Echarte, 618 So.2d at 194. In other words, the Legislature envisioned that arbitration under the statute would give injured parties the right to a prompt resolution of their disputes because the defendant would have to admit liability. This in turn would save the injured party costs in the form of increased attorney’s fees and the expenditure of expert witness fees that would otherwise be required in order to prove liability.
It is therefore clear from a full review of the Medical Malpractice Statute that the legislative quid pro quo for patients in exchange for both a substantial limitation on noneconomic damages to a maximum of $250,000 per incident and the right to a jury trial was that a defendant would be required to admit liability. This clearly expressed public policy in the statute, however, has been expressly contravened by the Financial Agreement in this case, which eviscerates statutory rights without providing the injured patient with any of the added benefits or incentives provided for by the Legislature. Further, by requiring arbitration without in turn requiring the counter-balance of the defendant admitting liability, the Financial Agreement undermines the public policy set forth in the statute of reducing attorney’s fees, litigation costs, and delay.

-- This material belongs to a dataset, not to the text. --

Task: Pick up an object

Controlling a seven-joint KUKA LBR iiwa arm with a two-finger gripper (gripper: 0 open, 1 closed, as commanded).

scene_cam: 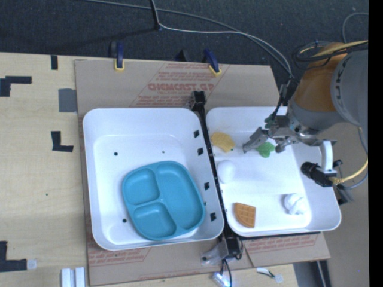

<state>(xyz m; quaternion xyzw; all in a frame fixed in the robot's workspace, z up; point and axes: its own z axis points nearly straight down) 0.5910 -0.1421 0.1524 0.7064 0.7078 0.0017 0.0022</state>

The Financial Agreement in this case destroys the essence of the legislative scheme providing for arbitration and limiting damages along with an admission of liability, as well as the Legislature’s stated goal of providing a uniform and efficient procedure for the “prompt resolution of medical negligence claims.” § 766.201(2), Fla. Stat. (emphasis added). Because this Financial Agreement eviscerates the major benefit provided by the Legislature of requiring an admission of liability from the defendant, while still limiting the patient’s noneconomic damages, this Financial Agreement is contrary to public policy and is in express contravention of the arbitration provisions of the Medical Malpractice Statute. For all those reasons, I concur in the majority.